The codes shared into the void
Not every disappointing referral is fraud. A great many codes are simply shared into the void: minted, pasted into a group chat, and never clicked — or clicked once and never signed up. These cost nothing and mean nothing, and the system treats them as exactly that: no reward, no alarm, no action beyond letting the click log expire on its TTL and the pending referral lapse when its window closes. It’s worth naming the difference, because it’s the difference between the screen’s two failure modes. A code that does nothing is a non-event and is ignored.
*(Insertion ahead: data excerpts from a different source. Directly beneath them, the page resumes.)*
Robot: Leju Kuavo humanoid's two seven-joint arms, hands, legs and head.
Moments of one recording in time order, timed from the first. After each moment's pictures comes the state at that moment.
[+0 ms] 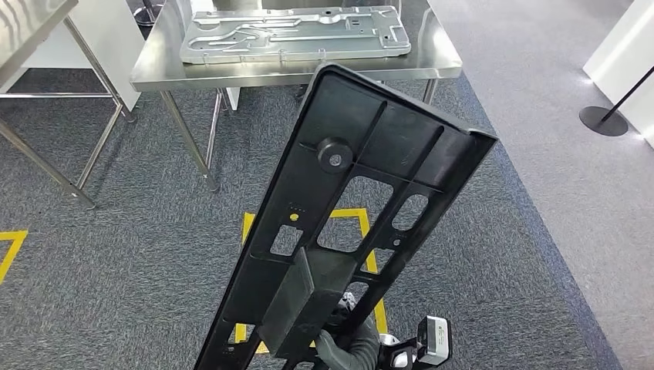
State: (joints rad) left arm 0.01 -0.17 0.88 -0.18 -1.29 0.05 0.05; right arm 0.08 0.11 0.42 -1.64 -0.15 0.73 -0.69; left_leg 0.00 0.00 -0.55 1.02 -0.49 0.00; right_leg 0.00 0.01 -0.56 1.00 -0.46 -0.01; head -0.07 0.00
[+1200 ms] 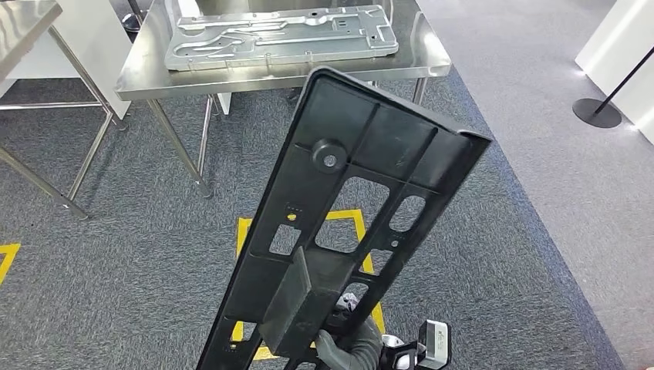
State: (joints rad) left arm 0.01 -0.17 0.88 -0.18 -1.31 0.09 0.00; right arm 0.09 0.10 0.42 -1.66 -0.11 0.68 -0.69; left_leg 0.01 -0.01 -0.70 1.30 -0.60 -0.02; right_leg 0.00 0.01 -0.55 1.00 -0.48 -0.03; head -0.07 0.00
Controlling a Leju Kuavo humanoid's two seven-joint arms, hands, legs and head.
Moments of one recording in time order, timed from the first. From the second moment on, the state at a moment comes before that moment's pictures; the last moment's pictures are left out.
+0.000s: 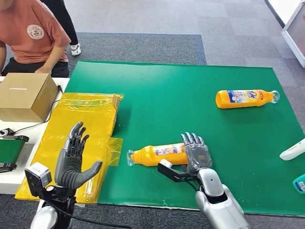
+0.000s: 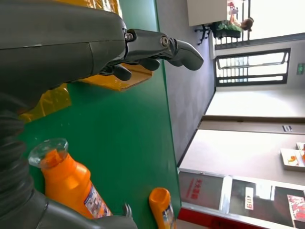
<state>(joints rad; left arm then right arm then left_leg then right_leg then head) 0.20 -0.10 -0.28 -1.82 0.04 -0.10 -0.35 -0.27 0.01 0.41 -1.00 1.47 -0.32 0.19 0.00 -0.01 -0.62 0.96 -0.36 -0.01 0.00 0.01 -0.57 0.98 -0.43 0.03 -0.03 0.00</state>
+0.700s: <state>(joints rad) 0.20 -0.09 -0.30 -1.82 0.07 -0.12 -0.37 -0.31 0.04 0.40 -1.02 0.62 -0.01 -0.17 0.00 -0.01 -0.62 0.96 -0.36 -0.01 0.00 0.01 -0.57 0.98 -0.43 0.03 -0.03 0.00</state>
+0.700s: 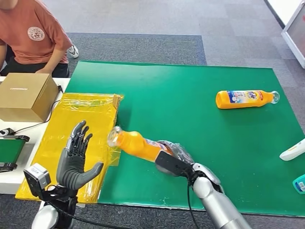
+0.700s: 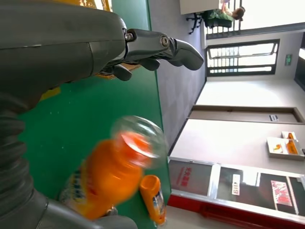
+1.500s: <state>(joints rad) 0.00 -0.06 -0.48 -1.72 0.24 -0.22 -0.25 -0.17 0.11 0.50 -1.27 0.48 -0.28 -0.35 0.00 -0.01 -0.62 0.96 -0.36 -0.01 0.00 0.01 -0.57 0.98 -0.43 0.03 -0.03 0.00</state>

A code that does too much, too fast is a red flag and is held. The screen spends its attention on the second and wastes none on the first, which is exactly why it stays cheap to run and quiet to live with.
Design rules that shaped the fraud screen
- Screen before you pay. Every candidate reward passes the checks first; nothing is credited on trust.
- Deterministic, explainable rules. Fraud is decided by plain checks over known facts — never handed to a model to judge.
- Identity beats email. Self-referral is caught on payment fingerprint, device, and address, not on a throwaway address.
- Dedup at the data model. The referral is keyed on the referred person’s durable identity, so repeat sign-ups can only pay once.
- Block the certain, hold the rest. Clear abuse is declined outright; the ambiguous is parked for a person with the evidence attached.
- A quiet code is not a crime. Codes shared into the void just expire; only codes behaving like scripts raise a flag.